In the figure 1, three regions displaying different steam oxidation behavior have been defined as follows:

(I.) Non-protective behavior for mass gain above 10mg/cm² after 5,000h
(II.) Intermediate behavior for mass gain in the range 5-10mg/cm²
(III.) Protective behavior for mass gains below 5mg/cm².

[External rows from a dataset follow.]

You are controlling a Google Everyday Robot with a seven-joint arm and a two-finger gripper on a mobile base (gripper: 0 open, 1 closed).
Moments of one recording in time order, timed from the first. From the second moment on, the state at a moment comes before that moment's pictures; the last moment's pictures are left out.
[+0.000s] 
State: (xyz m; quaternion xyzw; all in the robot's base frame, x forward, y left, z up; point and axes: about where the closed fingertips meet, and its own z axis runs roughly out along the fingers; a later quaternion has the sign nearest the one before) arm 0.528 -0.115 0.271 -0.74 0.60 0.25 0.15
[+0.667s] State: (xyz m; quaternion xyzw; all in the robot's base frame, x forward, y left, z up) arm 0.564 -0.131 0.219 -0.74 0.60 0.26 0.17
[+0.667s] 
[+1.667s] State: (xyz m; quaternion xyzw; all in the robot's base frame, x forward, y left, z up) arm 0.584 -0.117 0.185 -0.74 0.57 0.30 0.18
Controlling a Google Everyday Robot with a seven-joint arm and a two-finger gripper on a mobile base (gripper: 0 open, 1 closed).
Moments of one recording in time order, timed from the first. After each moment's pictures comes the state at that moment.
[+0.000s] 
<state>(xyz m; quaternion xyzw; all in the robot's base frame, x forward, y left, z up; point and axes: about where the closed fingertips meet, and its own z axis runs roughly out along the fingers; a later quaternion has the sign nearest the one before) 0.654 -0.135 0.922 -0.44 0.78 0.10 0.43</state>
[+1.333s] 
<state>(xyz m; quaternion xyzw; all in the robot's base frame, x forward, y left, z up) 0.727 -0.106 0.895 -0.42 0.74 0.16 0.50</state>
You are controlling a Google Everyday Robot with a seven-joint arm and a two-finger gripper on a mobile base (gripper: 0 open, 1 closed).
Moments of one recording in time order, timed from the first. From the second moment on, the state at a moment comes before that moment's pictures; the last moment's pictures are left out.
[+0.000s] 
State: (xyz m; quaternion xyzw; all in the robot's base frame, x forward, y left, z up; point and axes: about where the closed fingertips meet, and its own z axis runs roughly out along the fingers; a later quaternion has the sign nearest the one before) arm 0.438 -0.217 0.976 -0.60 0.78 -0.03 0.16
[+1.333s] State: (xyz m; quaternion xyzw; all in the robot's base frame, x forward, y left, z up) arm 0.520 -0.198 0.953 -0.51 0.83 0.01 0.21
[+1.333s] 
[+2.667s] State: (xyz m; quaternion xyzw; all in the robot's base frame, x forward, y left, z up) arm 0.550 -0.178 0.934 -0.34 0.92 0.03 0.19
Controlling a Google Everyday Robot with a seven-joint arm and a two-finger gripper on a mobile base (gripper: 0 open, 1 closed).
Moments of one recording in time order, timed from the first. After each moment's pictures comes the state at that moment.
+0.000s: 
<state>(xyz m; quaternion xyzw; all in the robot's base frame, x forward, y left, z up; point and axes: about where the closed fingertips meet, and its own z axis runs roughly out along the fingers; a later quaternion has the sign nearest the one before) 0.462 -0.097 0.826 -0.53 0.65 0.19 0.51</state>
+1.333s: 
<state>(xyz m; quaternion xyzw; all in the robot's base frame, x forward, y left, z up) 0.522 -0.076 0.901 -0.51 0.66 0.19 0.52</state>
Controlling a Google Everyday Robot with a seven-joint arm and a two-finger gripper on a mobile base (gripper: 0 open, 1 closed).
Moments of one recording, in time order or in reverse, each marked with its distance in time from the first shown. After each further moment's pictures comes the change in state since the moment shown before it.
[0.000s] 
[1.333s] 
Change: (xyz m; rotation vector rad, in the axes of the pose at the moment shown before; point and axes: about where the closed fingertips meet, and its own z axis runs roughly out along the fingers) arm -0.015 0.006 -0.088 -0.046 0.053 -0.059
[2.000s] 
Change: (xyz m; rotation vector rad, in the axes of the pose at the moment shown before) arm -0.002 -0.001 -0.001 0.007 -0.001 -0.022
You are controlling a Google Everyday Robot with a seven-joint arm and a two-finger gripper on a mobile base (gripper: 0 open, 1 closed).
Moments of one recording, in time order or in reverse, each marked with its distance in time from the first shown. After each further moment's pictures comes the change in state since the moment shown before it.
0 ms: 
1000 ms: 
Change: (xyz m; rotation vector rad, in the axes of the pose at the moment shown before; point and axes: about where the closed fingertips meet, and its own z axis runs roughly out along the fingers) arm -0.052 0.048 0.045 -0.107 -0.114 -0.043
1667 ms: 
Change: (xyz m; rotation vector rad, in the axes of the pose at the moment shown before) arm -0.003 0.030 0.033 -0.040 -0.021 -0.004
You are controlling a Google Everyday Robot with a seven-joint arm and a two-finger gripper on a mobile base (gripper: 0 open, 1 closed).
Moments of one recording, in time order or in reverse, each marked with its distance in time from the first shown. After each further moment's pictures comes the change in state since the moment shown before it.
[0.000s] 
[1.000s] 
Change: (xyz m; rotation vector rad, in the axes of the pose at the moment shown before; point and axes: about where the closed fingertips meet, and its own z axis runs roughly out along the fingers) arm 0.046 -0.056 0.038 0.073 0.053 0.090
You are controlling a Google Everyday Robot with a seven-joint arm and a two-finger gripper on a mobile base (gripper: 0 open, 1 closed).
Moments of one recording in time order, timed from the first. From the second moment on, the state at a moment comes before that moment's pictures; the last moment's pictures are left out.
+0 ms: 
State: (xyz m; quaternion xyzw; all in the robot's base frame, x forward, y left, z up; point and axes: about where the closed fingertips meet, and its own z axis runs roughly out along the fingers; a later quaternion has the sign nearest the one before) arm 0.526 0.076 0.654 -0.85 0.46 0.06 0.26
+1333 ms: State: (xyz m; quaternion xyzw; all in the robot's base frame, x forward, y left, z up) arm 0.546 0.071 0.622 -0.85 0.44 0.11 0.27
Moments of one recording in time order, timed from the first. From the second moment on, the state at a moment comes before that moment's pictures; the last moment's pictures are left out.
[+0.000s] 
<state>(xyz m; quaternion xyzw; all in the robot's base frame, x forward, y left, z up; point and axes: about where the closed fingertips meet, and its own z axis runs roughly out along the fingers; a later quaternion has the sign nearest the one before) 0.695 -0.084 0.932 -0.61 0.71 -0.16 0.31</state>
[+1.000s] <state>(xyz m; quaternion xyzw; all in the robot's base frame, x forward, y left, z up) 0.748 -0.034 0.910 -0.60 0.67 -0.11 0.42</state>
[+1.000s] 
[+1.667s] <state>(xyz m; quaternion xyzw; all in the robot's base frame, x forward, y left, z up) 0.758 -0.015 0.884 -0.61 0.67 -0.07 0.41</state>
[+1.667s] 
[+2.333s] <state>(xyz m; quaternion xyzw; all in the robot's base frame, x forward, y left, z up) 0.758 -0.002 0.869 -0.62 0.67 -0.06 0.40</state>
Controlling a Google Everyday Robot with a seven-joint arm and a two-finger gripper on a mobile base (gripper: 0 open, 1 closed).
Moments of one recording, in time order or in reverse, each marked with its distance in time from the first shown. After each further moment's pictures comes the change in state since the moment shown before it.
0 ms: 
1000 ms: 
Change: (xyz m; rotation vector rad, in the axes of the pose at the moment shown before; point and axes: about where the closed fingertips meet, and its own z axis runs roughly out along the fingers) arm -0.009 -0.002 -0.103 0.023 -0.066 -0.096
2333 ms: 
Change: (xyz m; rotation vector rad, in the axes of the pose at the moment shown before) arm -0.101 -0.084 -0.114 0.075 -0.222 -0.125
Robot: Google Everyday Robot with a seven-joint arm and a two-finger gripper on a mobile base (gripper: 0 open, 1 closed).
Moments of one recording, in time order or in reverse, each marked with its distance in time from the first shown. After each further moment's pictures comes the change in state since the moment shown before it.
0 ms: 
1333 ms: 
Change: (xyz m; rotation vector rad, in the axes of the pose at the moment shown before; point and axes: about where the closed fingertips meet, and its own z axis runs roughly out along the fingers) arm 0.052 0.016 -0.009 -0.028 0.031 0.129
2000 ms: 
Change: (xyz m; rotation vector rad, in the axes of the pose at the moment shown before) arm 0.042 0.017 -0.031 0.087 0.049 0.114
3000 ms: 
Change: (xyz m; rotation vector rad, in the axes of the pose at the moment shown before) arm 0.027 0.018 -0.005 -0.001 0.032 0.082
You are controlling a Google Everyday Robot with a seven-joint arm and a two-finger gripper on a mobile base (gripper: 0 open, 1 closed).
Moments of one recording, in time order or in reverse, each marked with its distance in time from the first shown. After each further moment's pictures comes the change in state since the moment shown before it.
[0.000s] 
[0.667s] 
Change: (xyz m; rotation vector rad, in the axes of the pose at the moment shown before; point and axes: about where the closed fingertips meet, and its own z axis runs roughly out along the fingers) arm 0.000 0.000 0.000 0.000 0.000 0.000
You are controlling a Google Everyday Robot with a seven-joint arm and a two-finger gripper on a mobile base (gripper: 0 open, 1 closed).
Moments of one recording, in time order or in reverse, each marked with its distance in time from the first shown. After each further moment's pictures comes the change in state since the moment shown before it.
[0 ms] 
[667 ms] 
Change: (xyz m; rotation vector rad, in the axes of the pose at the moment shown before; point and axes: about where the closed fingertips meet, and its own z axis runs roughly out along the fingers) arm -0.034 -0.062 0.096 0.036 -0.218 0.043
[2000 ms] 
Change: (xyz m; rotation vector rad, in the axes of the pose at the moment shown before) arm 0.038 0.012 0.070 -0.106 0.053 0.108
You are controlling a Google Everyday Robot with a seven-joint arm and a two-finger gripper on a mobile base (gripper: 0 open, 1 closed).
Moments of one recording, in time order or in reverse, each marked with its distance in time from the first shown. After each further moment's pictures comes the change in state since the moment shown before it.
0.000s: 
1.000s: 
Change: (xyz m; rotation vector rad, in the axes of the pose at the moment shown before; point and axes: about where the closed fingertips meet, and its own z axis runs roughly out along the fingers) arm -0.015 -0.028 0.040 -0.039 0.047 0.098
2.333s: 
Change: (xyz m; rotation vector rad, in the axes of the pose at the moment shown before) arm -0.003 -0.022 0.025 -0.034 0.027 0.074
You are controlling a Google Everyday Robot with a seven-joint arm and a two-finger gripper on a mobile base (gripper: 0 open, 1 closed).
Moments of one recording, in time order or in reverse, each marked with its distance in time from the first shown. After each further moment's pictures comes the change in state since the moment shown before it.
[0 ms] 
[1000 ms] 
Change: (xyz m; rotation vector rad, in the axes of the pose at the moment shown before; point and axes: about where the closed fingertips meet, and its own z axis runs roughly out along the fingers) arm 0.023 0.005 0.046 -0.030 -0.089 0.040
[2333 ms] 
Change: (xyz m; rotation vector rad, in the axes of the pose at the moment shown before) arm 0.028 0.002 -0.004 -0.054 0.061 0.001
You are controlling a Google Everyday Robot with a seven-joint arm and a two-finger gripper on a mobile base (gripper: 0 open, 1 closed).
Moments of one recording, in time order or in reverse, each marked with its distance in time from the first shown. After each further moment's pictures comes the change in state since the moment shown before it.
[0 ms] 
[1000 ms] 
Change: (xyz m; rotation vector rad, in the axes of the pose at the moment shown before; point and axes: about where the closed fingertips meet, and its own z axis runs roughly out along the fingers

Correspondingly, the classification of different high Cr martensitic heat-resistant steels with respect to oxidation behavior was performed in the table 4 below. Regions I, II and III correspond to mass gains as described in Figure 1. The two example steels clearly outperform P91, P92, P122 and X20CrMoV11-1 with respect to steam oxidation resistance. The invention exhibits behavior comparable to VM12-SHC.

Table 4

	Mass gain (mg/cm²)
Test temperature (°C)	600°C	650°C
VM12-SHC	III	III
P92	I	I
X20CrMoV11-1	III	I
P122 (single phase)	III	II
Invention	III	III

According to the invention it is possible to provide a high chromium martensitic heat-resistant steel with enhanced creep properties and steam oxidation resistance that are used to produce tubes, pipes operating at high temperature in the power generation, chemical and petrochemical industry.

Claims

A seamless tube or pipe for high-temperature applications made of steel consisting of the following chemical composition in weight percent:
C: 0.10 to 0.16%

Si: 0.20 to 0.60%

Mn: 0.30 to 0.80%

P ≤0.020%

S ≤0.010%

Al ≤0.020%

Cr: 10.50to 12.00%

Mo: 0.10 to 0.60%

V: 0.15 to 0.30%

Ni: 0.10 to 0.40%

B: 0.008 to 0.015%

N: 0.002 to 0.020%

Co: 1.50 to 3.00%

W: 1.50 to 2.50%

Nb: 0.02 to 0.07%.

Ti between 0.001 and 0.005%
the balance of said steel being iron and unavoidable impurities.
A seamless tube or pipe according to claim 1 wherein: ^B / _N ≤ 1.5.
A seamless tube or pipe according to claim 1 or 2 wherein, in wt %: $1.00 % \leq Mo + 0.5 W \leq 1.50 %$
A seamless tube or pipe according to anyone of claims 1 to 3 wherein in wt %: $B - (\frac{11}{14}) (N - 10^{- (1 / 2.45) \cdot (logB + 6.81)} - (\frac{14}{48}) \cdot Ti) \geq 0.007$
A seamless tube or pipe according to anyone of claims 1 to 4 wherein, in wt.-%: $2.6 \leq 4 \cdot (Ni + Co + 0.5 \cdot Mn) - 20 \cdot (C + N) \leq 11.2$
A seamless tube or pipe according to anyone of claims 1 to 5 wherein the carbon content is between 0.13 and 0.16%.
A seamless tube or pipe according to anyone of claims 1 to 6 wherein the Mo content is between 0.30 and 0.60%.
A seamless tube or pipe according to anyone of claims 1 to 7 wherein the B content is between 0.0095 and 0.013%.
A seamless tube or pipe according to anyone of claims 1 to 8 wherein the microstructure comprises at least 95 % of tempered martensite, the balance being delta ferrite.
A seamless tube or pipe according to anyone of claims 1 to 9 wherein the microstructure comprises at least 98 % of tempered martensite, the balance being delta ferrite.
A seamless tube or pipe according to anyone of claims 1 to 10 wherein the microstructure is martensitic and free of delta ferrite.
Method of production of a seamless tube or pipe according to anyone of claims 1 to 11 comprising the following steps:
- casting a steel with a chemical composition according to anyone of claims 1 to 8,

- hot forming said steel,

- heating said steel and holding said steel for a time between 10 and 120 minutes in the temperature range between 1050 °C and 1170°C,

- cooling said steel down to room temperature,

- reheating said steel and holding said steel up to a tempering temperature TT that is between 750°C and 820°C for at least one hour,

- cooling said steel down to room temperature.
Method of production of a steel seamless tube or pipe according to claim 12 wherein the cooling step is done using air cooling or water cooling.